→ **Exercise goal**: Please reproduce the entries below exactly, leaving the pictures out.

→ **Data provided**:
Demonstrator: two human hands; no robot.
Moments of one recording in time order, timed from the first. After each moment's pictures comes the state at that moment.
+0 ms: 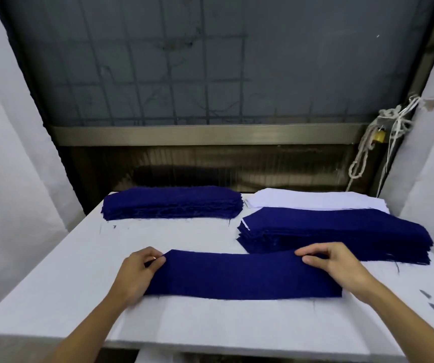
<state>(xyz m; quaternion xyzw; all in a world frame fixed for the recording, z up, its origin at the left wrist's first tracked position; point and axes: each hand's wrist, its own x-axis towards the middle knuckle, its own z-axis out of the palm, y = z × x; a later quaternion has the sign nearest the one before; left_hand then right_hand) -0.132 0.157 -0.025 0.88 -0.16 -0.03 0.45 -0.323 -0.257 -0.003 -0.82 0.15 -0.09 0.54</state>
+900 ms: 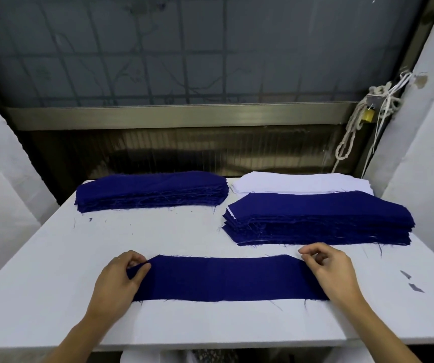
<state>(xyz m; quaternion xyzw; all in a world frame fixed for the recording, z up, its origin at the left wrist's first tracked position) -0.147 0.160 -0.054 0.91 -0.17 0.03 0.37 -0.347 -0.239 -0.047 -0.84 0.28 -0.26 0.38</state>
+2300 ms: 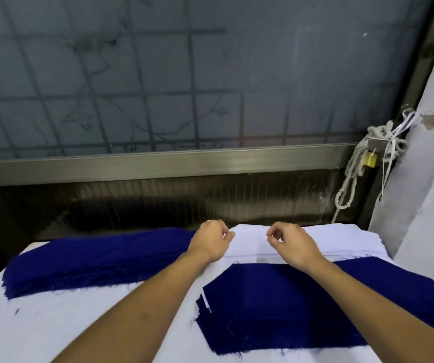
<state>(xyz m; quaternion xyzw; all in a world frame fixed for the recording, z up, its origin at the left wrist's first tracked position) -0.012 -0.179 0.037 0.91 -0.29 -0.06 0.30 -0.141 -0.358 0.029 -0.93 0.24 -0.15 0.23</state>
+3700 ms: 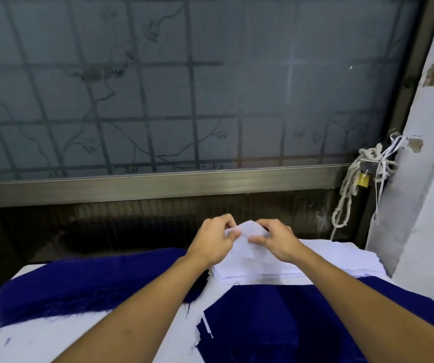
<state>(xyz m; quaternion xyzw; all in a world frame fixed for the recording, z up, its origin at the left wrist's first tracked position) -0.012 -0.183 0.091 0.83 -0.40 -0.01 0.38 -0.100 -0.356 0.074 -0.91 0.16 -0.13 0.35</state>
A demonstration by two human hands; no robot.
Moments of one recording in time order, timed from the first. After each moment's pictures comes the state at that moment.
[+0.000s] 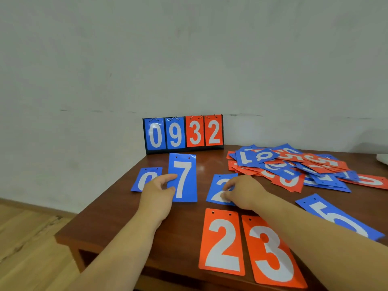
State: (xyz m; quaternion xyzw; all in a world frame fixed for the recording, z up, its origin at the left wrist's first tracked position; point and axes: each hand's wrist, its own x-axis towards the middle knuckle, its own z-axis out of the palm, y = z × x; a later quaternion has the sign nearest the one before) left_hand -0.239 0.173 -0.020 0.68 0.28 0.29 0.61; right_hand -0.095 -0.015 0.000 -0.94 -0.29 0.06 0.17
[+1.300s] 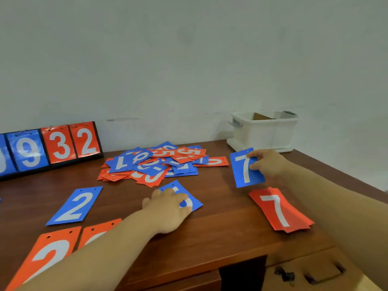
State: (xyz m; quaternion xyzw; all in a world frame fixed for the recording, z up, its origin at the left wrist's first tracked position) left_hand -0.113 -0.143 -0.008 0.99 -0.02 -0.10 0.06; right_hand 0.000 -0.449 0.031 -0.90 -0.01 -0.03 0.43
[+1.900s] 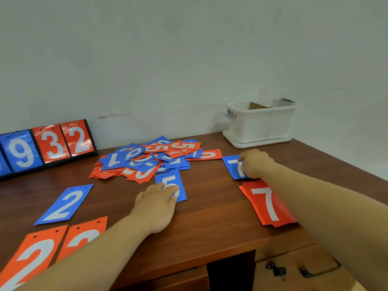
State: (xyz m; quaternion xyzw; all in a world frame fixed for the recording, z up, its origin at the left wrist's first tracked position) left_hand -0.101 -0.149 -0.033 1.00 0.00 0.00 0.09; right_hand 0.035 -0.438 0.007 -0.99 0.00 0.02 0.10
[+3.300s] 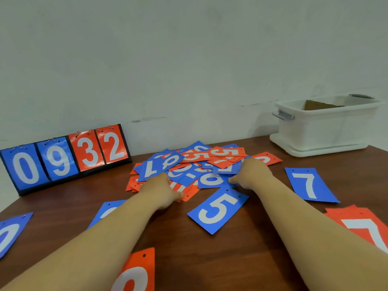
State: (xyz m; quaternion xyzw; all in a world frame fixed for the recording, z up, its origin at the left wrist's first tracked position) left_hand -0.014 -0.023 0.007 0.98 0.17 -0.03 0.13; right_hand 0.092 -0.264 -0.011 -0.99 0.01 0.02 0.16
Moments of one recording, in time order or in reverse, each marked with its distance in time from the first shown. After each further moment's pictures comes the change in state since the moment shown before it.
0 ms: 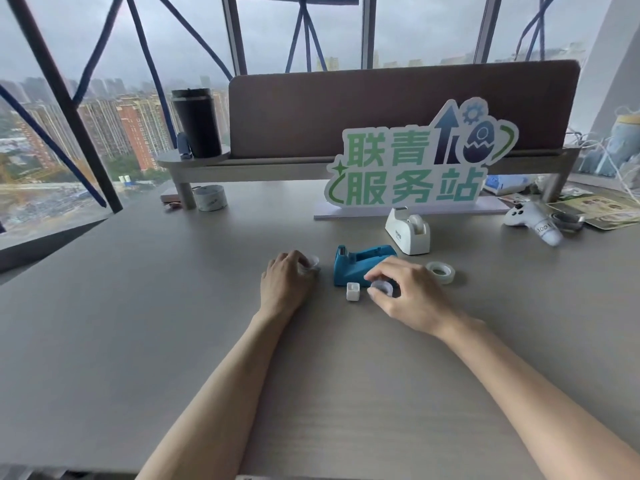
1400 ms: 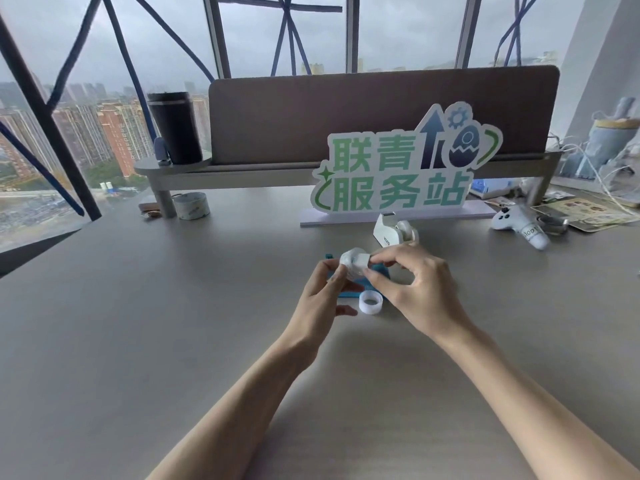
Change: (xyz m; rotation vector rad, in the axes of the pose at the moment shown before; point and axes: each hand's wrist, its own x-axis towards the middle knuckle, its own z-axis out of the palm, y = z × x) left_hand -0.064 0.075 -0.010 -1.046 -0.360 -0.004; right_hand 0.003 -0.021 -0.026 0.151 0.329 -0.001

→ **Exercise output**:
Demonstrator: two human hands; no robot.
Moments of one recording in time order, timed from the first. After each moment's pictures comes the state at that moment.
+0 ms: 
<state>(xyz m; quaternion xyzw; all in a world frame fixed for the recording, z up, its origin at the left wrist's first tracked position; point and axes: each hand's wrist, its own x-axis towards the middle knuckle, its own z-axis out of the palm, y = z × x; a later quaternion has the sign nearest the one before; left_hand then right_hand) -0.132 0.157 -0.025 0.88 -0.16 -0.03 0.45 -0.323 -0.257 -0.003 -0.82 0.15 -0.09 0.54</state>
+900 ms: 
<state>(xyz m; quaternion xyzw; all in a world frame fixed for the recording, z up, its origin at the left wrist's first tracked position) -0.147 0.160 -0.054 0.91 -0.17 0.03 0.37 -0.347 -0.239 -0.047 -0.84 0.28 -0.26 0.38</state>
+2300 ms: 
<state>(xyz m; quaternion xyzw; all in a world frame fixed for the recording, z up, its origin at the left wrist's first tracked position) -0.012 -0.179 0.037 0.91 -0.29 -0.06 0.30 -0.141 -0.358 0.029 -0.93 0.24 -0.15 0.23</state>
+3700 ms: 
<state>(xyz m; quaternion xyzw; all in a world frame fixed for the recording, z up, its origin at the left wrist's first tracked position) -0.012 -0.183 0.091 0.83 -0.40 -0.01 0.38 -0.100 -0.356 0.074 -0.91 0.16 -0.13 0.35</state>
A demonstration by two human hands; no robot.
Moments of one recording in time order, timed from the first. After each moment's pictures comes the state at that moment.
[+0.000s] 
State: (xyz m; quaternion xyzw; all in a world frame fixed for the recording, z up, its origin at the left wrist's first tracked position; point and axes: each hand's wrist, its own x-axis towards the middle knuckle, its own z-axis out of the palm, y = z × x; a later quaternion has the sign nearest the one before) left_hand -0.239 0.173 -0.020 0.68 0.28 0.29 0.61; right_hand -0.095 -0.015 0.000 -0.94 -0.29 0.06 0.17
[+1.300s] 
State: (xyz m; quaternion xyzw; all in a world frame fixed for the recording, z up, its origin at the left wrist's first tracked position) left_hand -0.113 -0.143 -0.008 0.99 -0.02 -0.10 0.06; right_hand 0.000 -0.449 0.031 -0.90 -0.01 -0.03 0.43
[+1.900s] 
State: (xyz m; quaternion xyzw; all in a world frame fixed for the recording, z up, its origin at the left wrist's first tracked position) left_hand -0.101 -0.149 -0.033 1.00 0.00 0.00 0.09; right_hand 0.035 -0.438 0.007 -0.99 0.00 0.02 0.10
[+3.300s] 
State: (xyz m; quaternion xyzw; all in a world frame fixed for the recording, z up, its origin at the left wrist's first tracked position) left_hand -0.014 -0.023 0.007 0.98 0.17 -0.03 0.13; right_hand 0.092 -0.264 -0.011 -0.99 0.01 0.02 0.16
Moments of one recording, in time order or in reverse, each marked with its distance in time from the first shown. After each further moment's pictures comes the change in state since the moment shown before it.
0 ms: 
1400 ms: 
Change: (xyz m; rotation vector rad, in the axes of the pose at the moment shown before; point and axes: each hand's wrist, its own x-axis towards the middle knuckle, its own z-axis out of the palm, y = z × x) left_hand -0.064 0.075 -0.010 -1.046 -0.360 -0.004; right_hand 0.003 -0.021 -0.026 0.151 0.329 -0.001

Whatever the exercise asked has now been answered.